Every line of the material below should be copied exactly.

:: Data to use ::
============

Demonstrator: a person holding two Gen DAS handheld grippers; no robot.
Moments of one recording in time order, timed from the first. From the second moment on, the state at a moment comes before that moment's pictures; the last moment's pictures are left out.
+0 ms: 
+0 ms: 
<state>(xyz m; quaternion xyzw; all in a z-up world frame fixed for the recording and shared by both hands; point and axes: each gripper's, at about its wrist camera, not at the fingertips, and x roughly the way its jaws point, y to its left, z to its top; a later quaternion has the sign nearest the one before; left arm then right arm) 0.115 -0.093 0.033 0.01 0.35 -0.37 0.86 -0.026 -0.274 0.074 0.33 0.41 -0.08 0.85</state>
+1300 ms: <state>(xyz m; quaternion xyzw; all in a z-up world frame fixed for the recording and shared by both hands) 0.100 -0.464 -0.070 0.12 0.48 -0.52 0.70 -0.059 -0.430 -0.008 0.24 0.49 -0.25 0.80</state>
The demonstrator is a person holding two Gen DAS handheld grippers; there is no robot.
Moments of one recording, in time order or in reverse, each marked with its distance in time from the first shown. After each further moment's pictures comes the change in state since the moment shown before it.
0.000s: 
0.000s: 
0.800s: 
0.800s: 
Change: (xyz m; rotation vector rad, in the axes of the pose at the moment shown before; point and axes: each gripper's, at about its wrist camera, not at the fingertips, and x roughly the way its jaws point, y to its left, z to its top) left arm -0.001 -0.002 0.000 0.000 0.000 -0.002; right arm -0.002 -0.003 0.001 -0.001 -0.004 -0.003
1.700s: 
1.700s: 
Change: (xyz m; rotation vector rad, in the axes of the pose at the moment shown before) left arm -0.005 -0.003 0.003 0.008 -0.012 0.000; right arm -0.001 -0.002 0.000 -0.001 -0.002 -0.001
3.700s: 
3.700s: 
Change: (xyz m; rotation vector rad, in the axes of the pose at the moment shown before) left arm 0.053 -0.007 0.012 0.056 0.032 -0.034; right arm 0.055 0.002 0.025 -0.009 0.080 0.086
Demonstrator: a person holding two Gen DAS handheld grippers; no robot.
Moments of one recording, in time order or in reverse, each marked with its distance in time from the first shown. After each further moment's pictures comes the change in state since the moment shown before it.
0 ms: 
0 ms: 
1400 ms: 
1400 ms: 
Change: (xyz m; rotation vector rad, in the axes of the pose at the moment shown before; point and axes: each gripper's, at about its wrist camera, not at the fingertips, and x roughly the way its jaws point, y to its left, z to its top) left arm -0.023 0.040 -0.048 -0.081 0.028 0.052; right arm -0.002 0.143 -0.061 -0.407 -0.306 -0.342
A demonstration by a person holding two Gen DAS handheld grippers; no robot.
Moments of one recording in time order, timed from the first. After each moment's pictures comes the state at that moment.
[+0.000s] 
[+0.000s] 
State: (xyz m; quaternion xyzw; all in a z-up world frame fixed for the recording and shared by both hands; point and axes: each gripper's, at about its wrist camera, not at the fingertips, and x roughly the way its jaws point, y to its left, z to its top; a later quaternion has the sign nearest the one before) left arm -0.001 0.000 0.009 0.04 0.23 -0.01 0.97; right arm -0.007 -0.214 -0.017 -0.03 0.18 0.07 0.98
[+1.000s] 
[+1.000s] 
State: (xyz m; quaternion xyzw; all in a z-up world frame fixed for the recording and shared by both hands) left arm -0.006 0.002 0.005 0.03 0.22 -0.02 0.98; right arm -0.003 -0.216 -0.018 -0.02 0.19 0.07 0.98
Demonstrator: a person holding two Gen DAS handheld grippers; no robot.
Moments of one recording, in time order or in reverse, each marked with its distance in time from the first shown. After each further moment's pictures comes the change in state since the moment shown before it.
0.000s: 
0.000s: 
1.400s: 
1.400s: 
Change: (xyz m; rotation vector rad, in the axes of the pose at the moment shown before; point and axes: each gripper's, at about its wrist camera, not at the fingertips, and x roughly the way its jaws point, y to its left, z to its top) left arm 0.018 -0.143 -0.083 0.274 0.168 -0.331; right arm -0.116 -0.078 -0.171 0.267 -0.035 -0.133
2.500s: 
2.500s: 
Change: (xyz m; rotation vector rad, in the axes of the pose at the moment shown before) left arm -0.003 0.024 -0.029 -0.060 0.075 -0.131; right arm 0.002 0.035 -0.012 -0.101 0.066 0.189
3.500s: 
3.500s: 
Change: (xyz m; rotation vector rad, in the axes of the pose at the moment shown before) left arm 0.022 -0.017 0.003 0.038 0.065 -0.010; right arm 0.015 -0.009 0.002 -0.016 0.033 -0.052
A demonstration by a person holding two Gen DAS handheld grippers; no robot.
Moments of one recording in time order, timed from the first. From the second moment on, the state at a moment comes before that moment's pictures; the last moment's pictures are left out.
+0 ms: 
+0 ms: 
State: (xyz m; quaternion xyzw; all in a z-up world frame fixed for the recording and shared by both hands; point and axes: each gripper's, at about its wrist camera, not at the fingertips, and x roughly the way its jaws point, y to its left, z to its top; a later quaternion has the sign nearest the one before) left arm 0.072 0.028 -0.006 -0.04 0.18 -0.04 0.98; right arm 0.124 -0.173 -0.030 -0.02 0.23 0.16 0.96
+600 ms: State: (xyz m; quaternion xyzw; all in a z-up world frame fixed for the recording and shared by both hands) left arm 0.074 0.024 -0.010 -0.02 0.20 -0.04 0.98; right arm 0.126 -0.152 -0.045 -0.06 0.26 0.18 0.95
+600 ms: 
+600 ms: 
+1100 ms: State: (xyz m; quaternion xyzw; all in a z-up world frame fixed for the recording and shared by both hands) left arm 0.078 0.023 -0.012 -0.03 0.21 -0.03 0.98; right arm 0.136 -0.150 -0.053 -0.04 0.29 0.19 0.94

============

:: Solution to the exercise ::
Demonstrator: a person holding two Gen DAS handheld grippers; no robot.
Moments of one recording in time order, timed from the first. From the second moment on, the state at a moment comes before that moment's pictures; the last moment's pictures are left out.
+0 ms: 
+0 ms: 
<state>(xyz m; quaternion xyzw; all in a z-up world frame fixed for the recording and shared by both hands; point and axes: each gripper's, at about its wrist camera, not at the fingertips, and x roughly the way its jaws point, y to its left, z to its top; a later quaternion has the sign nearest the one before; left arm then right arm) 0.115 -0.093 0.033 0.01 0.35 -0.37 0.86 -0.026 -0.274 0.074 0.33 0.41 -0.08 0.85</state>
+1300 ms: <state>(xyz m; quaternion xyzw; all in a z-up world frame fixed for the recording and shared by both hands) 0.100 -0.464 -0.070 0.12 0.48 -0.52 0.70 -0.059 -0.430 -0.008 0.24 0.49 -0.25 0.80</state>
The demonstrator is a person holding two Gen DAS handheld grippers; there is no robot.
Moments of one recording, in time order or in reverse, each marked with its distance in time from the first shown. After each further moment's pictures comes the change in state since the moment shown before it.
0.000s: 
0.000s: 
0.800s: 
0.800s: 
Change: (xyz m; rotation vector rad, in the axes of the pose at the moment shown before; point and axes: each gripper's, at about its wrist camera, not at the fingertips, and x roughly the way its jaws point, y to its left, z to its top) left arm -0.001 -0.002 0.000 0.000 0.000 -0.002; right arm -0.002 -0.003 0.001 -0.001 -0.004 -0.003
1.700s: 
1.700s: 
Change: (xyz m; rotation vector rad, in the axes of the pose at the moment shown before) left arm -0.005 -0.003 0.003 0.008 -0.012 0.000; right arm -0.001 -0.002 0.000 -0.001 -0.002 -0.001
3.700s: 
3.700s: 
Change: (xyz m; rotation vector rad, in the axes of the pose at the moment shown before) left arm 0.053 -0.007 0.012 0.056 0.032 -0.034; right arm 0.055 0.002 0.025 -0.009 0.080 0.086
Demonstrator: a person holding two Gen DAS handheld grippers; no robot.
Moments of one recording, in time order or in reverse, each marked with its distance in time from the first shown. After each further moment's pictures comes the change in state since the moment shown before it.
0 ms: 
0 ms: 
1400 ms: 
1400 ms: 
Change: (xyz m; rotation vector rad, in the axes of the pose at the moment shown before; point and axes: each gripper's, at about its wrist camera, not at the fingertips, and x roughly the way its jaws point, y to its left, z to its top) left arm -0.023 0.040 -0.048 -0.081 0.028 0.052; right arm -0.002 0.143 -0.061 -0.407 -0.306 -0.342
A demonstration by a person holding two Gen DAS handheld grippers; no robot.
Moments of one recording in time order, timed from the first. After each moment's pictures comes the state at that moment.
[+0.000s] 
[+0.000s] 
State: (xyz m; quaternion xyzw; all in a z-up world frame fixed for the recording and shared by both hands; point and axes: each gripper's, at about its wrist camera, not at the fingertips, and x roughly the way its jaws point, y to its left, z to its top; a later quaternion has the sign nearest the one before) left arm -0.001 0.000 0.009 0.04 0.23 -0.01 0.97; right arm -0.007 -0.214 -0.017 -0.03 0.18 0.07 0.98
[+1.000s] 
[+1.000s] 
State: (xyz m; quaternion xyzw; all in a z-up world frame fixed for the recording and shared by both hands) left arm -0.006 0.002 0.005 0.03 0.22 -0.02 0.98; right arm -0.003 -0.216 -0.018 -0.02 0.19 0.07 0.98
Demonstrator: a person holding two Gen DAS handheld grippers; no robot.
Moments of one recording, in time order or in reverse, each marked with its distance in time from the first shown. After each further moment's pictures comes the change in state since the moment shown before it.
0.000s: 
0.000s: 
1.400s: 
1.400s: 
Change: (xyz m; rotation vector rad, in the axes of the pose at the moment shown before; point and axes: each gripper's, at about its wrist camera, not at the fingertips, and x roughly the way its jaws point, y to its left, z to its top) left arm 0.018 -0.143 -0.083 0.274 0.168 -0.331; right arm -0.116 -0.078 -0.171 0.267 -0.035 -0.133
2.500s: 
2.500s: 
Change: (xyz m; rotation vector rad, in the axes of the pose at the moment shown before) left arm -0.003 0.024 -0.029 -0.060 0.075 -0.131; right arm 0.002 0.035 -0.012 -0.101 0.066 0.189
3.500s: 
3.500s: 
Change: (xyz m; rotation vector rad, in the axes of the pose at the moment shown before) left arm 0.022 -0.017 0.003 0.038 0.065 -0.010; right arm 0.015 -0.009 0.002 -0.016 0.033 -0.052
A demonstration by a person holding two Gen DAS handheld grippers; no robot.
Moments of one recording in time order, timed from the first. From the second moment on, the state at a moment comes before that moment's pictures; the last moment's pictures are left out.
+0 ms: 
+0 ms: 
State: (xyz m; quaternion xyzw; all in a z-up world frame fixed for the recording and shared by both hands; point and axes: each gripper's, at about its wrist camera, not at the fingertips, and x roughly the way its jaws point, y to its left, z to its top; a later quaternion has the sign nearest the one before) left arm 0.072 0.028 -0.006 -0.04 0.18 -0.04 0.98; right arm 0.124 -0.173 -0.030 -0.02 0.23 0.16 0.96
+600 ms: State: (xyz m; quaternion xyzw; all in a z-up world frame fixed for the recording and shared by both hands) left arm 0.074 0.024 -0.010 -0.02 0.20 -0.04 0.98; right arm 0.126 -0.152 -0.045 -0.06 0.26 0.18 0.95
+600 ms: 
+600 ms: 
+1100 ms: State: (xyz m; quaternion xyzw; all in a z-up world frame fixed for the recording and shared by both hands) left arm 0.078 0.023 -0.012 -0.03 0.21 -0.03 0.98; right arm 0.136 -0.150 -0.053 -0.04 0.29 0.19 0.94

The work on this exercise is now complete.